Return, unchanged, every line starting at the one with "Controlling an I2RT" and running through the last line of the material below, with nothing else added.

*-*-*

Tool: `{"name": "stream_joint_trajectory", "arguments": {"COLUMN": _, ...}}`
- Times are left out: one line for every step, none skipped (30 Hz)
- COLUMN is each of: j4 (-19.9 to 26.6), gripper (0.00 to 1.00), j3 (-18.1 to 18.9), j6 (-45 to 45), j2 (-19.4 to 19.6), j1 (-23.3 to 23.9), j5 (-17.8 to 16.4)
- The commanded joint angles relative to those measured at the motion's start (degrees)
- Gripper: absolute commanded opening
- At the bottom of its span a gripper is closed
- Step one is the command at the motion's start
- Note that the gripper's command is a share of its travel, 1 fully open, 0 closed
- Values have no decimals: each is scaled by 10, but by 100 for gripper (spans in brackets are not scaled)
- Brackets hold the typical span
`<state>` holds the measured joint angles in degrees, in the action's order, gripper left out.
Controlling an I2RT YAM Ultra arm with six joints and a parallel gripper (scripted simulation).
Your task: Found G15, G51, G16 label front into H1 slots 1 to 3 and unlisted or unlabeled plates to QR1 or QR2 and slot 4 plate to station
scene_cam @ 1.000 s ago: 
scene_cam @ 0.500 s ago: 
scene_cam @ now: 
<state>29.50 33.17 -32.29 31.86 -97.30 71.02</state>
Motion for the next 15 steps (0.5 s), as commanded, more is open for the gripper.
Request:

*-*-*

▸ Response to this task:
Controlling an I2RT YAM Ultra arm with six joints and a parallel gripper (scripted simulation).
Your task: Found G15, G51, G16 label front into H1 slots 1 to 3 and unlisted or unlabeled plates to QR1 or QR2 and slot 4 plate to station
scene_cam @ 1.000 s ago: 
scene_cam @ 0.500 s ago: 
scene_cam @ now: 
<state>29.50 33.17 -32.29 31.86 -97.30 71.02</state>
Motion for the next 15 steps (0.5 s), as commanded, more is open for the gripper.
Request:

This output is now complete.